» **What the exercise asks**
Among the entries below, one line contains "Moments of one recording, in" and another contains "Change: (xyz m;". Transcribe those two lines and every line between them, exactly.

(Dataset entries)
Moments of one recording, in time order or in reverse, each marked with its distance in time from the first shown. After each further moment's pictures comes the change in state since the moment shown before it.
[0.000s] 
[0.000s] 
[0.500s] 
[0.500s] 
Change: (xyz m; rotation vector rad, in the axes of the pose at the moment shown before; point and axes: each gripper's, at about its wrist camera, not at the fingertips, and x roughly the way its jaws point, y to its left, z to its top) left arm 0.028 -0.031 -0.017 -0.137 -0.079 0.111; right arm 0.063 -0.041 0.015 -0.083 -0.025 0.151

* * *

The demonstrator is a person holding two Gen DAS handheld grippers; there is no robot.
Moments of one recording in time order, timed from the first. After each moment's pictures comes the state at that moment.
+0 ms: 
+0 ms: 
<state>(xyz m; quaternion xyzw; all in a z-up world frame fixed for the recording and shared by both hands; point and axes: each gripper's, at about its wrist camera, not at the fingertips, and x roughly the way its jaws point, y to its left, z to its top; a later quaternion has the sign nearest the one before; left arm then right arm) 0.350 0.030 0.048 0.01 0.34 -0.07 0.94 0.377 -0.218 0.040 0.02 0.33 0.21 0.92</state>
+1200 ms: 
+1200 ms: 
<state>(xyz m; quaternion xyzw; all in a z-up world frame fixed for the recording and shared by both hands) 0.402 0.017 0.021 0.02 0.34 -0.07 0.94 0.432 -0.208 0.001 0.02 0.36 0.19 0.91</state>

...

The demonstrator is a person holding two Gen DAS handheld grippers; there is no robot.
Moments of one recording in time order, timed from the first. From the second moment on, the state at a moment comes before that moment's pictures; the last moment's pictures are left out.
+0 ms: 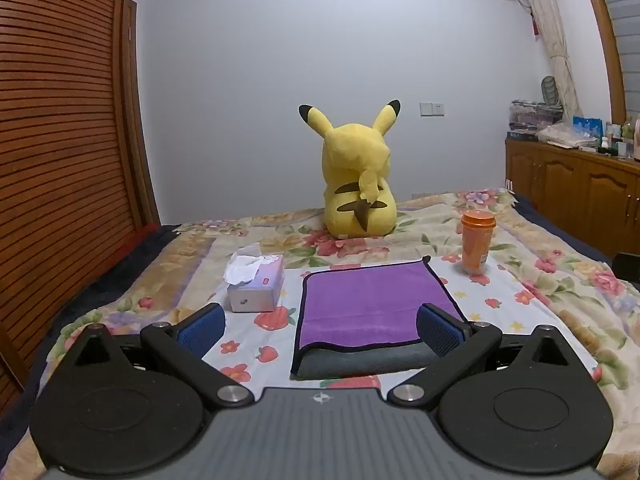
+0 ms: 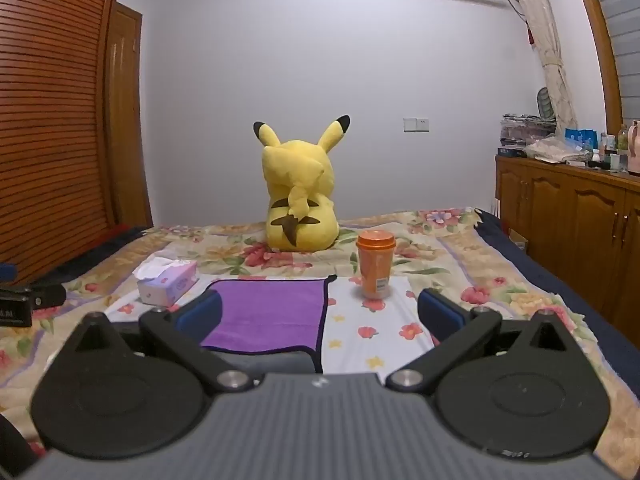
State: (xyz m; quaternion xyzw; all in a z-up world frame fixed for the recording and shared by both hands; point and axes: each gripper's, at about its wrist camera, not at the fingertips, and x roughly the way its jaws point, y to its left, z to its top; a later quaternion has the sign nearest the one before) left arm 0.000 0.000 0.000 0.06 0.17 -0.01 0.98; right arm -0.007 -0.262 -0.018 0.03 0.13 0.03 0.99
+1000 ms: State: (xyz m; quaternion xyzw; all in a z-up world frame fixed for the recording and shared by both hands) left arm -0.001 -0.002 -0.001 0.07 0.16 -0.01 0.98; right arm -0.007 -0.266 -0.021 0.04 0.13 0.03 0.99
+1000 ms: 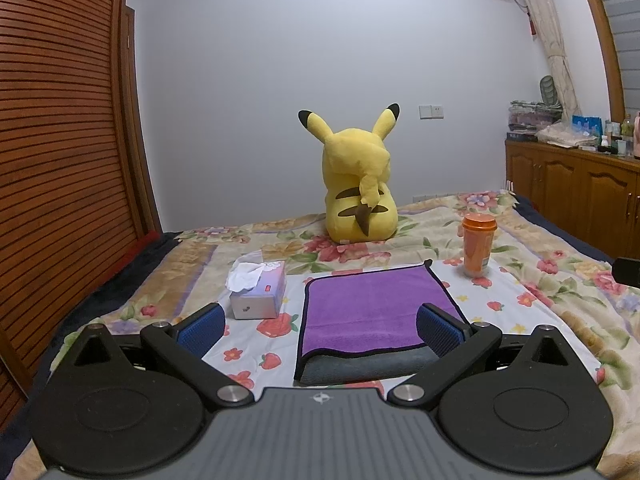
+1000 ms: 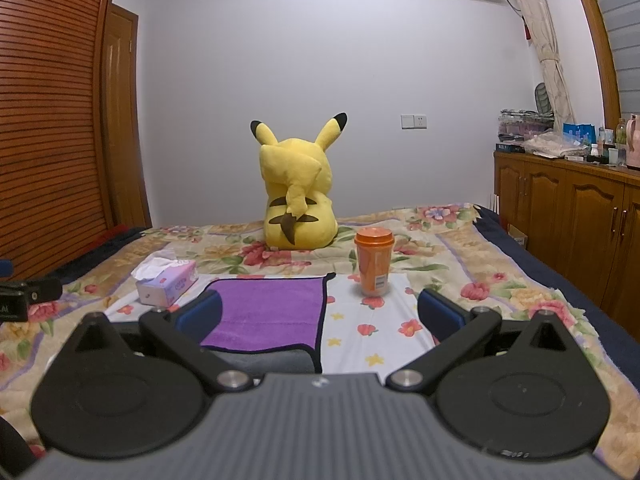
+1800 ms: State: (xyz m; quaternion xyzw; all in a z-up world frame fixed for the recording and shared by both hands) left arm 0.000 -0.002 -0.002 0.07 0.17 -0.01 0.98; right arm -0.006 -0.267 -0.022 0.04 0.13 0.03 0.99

» **Answer box**
Moments of one recording, in time order or in reverse, each marked with its distance in time from the first shown. After each further moment's pictures comes the change in state since the moment shown before it.
[0.000s] 
[0.000s] 
[0.500s] 
[0.500s] 
Change: (xyz m; rotation vector rad, in the axes of the pose at the moment shown before; point and axes: each gripper's, at about its wrist camera, not at the fingertips, and x roughly the way its jaws point, y to its left, z to its top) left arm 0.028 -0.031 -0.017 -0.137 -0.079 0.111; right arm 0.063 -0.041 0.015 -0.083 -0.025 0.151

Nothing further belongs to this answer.